Cuando la ficción es un pretexto
Publicado en el tercer
número de Estante.
…
Fines de 1998. Me
encontraba en el instituto Raúl Porras Barrenechea, en una suerte de lecturas
condimentadas de insoportable jerigonza académica. No sé qué hacía allí, el
mundo académico jamás me ha interesado. Sin embargo, aquella vez más de un
ponente mencionó a José Saramago. Y claro, estas recurrentes referencias no
eran gratuitas, tenían toda la pinta del oportunismo. Saramago no llevaba más
de un mes como Nobel de Literatura y más de un dizque caleta de la lectura
juraba conocer su obra. Sus libros empezaron a reeditarse por doquier y más de
uno quería leer hasta ese entonces a esa escondida pluma.
Salí de la casa de la
calle Colina rumbo a Larco. Fui a la librería La Familia. Pregunté por alguna
novela de Saramago y compré El año de la
muerte de Ricardo Reis. Días después la leí y quedé impresionado. Y debo
decirlo: si no fuera por ella, no me hubiera animado a buscar la obra de
Pessoa, a la fecha, uno de los poetas que más admiro.
Esta vez no se han
equivocado con el Nobel, pensé durante algunas semanas. Por lo tanto, decidí
buscar más títulos del portugués.
La decepción empezó
poco después, cuando llegó a mis manos El
evangelio según Jesucristo. No me gustó para nada. Y no se debió por
reparos a la prosa del autor, que dicho sea, refulgía en una pesadez debido a
sus interminables digresiones, sino a su discurso, que tenía todos los atavíos de
la ensayística sobre la paz, el amor ágape y la justicia social. El evangelio… no es más que un tratado
de lo que debería ser el buen hombre contemporáneo. Moralina a granel. Aún así,
no me decepcioné de la poética de Saramago. Y decidí darle una tregua. No
leerlo en algún tiempo.
En los años que no lo
leí, me topaba con personas a las que tampoco les gustaba Saramago. Hasta
críticos literarios, serios, pero de izquierda, que defendían, bajo argumentos
risibles, la propuesta del Nobel, izquierdista y comunista declarado. Ser de
izquierda es un sentimiento, no valen las réplicas, empezaba a darme cuenta.
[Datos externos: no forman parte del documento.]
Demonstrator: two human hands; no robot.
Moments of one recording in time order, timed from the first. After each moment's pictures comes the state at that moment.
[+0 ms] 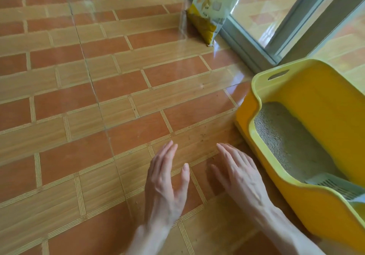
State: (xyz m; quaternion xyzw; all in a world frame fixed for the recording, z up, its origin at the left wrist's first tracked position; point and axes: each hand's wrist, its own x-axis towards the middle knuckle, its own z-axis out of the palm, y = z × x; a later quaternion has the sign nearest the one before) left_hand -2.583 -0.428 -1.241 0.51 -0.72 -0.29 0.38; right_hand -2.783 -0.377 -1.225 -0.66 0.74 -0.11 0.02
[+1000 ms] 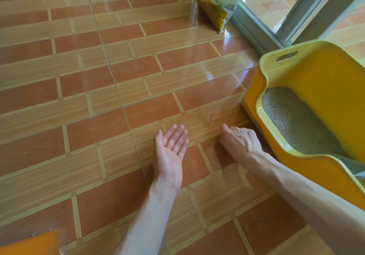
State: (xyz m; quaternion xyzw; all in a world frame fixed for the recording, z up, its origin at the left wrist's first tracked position) left_hand -2.577 -0.426 -1.210 0.45 -0.09 -0.75 0.47; right_hand -2.781 -0.420 -1.223 -0.66 0.74 0.14 0.02
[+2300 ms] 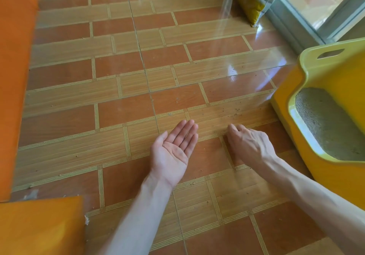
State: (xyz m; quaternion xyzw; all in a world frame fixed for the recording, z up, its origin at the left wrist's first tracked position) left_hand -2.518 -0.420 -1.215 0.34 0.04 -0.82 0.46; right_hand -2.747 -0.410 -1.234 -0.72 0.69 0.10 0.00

Saramago en ese entonces se había convertido en un cura o mensajero de la
justicia social; valía más el contenido de sus tópicos que lo literario.
Y me acerqué a Todos los nombres, Ensayo sobre la ceguera, La
caverna, El viaje del elefante, El hombre duplicado y un par más que
ahora no recuerdo. En síntesis: Saramago era un ensayista que usaba la ficción
como pretexto. Fue un escritor comprometido con su tiempo. Por ejemplo: es
harta conocida su postura contra la globalización capitalista, al punto que no
pocos de sus textos de El último cuaderno,
en el que reunió sus posts del blog que administraba en El Boomerang, pueden
dar fe de esta aseveración.
No creo que Saramago
sobreviva a esta generación de lectores. Me gustaría que se le recuerde como un
buen escritor, y no un Nobel menor. El Nobel es su estigma. Fácilmente se lo
merecían otros. Obviamente, no fue su culpa que los ancianos de la academia
sueca le hayan otorgado el galardón, tan preocupados, la mayoría de las veces,
en aspectos extraliterarios y no en lo que debiera importar en literatura.